**What to work on:**
Quote the whole listing word for word. Do not include the pictures.

**Supplied information:**
-- Opening Marker --

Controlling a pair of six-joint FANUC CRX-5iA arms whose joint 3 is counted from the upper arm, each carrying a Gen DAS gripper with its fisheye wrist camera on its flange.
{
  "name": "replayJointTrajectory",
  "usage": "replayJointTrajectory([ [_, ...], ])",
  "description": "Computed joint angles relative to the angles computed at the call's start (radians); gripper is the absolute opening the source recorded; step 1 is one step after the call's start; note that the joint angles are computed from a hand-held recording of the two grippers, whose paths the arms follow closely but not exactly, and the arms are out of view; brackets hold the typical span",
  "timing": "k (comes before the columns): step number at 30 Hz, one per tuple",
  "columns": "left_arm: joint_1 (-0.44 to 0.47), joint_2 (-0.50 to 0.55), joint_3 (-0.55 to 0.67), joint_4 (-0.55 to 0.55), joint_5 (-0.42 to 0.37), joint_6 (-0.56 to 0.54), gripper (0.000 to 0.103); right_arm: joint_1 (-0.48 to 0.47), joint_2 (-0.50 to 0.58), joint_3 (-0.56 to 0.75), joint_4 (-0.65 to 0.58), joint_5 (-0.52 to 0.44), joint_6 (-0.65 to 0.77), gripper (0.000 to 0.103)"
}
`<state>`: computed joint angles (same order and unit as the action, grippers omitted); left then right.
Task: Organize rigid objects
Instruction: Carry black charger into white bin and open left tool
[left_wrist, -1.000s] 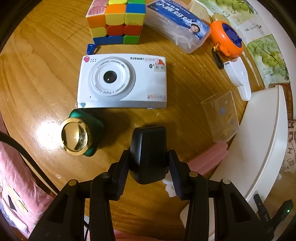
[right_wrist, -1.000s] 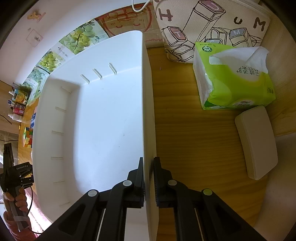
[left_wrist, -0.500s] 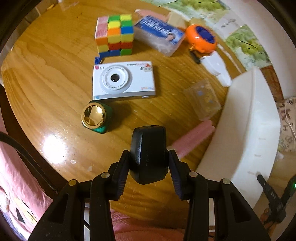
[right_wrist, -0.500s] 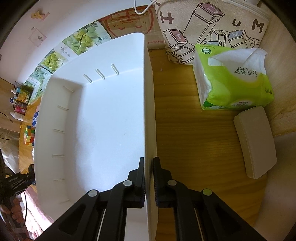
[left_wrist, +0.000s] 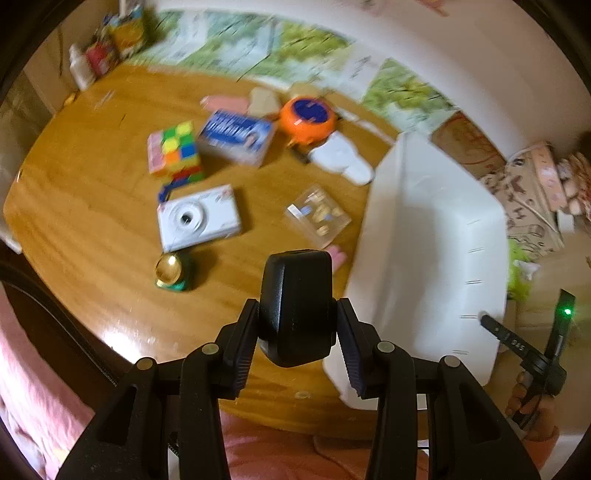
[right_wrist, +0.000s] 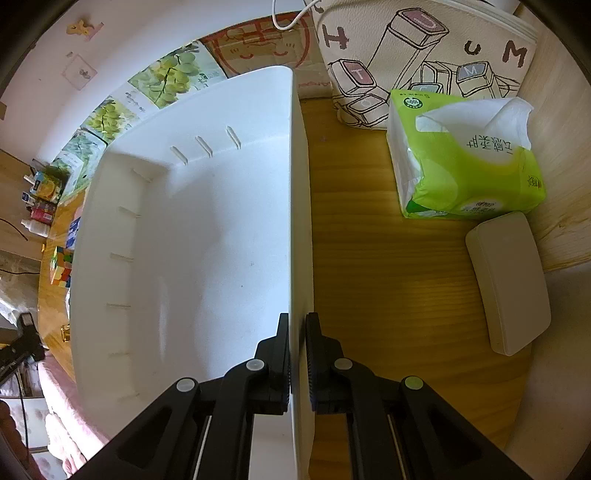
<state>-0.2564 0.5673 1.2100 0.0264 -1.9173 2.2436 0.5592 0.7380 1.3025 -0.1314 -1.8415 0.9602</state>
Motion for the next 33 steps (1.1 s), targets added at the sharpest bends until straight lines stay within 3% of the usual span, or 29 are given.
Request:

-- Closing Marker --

**Exercise answer:**
Controlling a pair of six-joint FANUC CRX-5iA arms whose joint 3 is counted from the upper arm, each carrying a Gen DAS gripper with its fisheye wrist camera on its flange.
{
  "name": "replayJointTrajectory",
  "usage": "replayJointTrajectory([ [_, ...], ])",
  "description": "Computed joint angles relative to the angles computed at the call's start (radians); gripper is the absolute opening the source recorded; step 1 is one step after the call's start; note that the joint angles are computed from a hand-held recording of the two grippers, whose paths the arms follow closely but not exactly, and the arms are out of view; brackets hold the typical span",
  "timing": "k (comes before the columns): step number at 30 Hz, one per tuple",
  "columns": "left_arm: joint_1 (-0.44 to 0.47), joint_2 (-0.50 to 0.55), joint_3 (-0.55 to 0.67), joint_4 (-0.55 to 0.55), joint_5 (-0.42 to 0.37), joint_6 (-0.56 to 0.54), gripper (0.000 to 0.103); right_arm: joint_1 (-0.48 to 0.47), joint_2 (-0.50 to 0.58), joint_3 (-0.56 to 0.75), joint_4 (-0.65 to 0.58), joint_5 (-0.52 to 0.44), joint_6 (-0.65 to 0.77), gripper (0.000 to 0.103)"
}
`<state>`: computed joint angles (same order and unit as the action, grippers omitted); left then right.
Task: Organize rigid objects
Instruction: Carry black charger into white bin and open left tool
[left_wrist, -1.000s] 
[right_wrist, -1.000s] 
[left_wrist, -0.500s] 
[right_wrist, -0.500s] 
[left_wrist, +0.000s] 
[right_wrist, +0.000s] 
<state>-0.2564 0.5673 1.2100 0.0264 -1.9173 2.2436 0.5592 0.7380 1.3025 -0.1314 -1.8415 0.9602</state>
Motion for the next 33 steps (1.1 s), targets added at the sharpest bends until straight lines stay within 3% of the usual span, or 29 are given.
Request:

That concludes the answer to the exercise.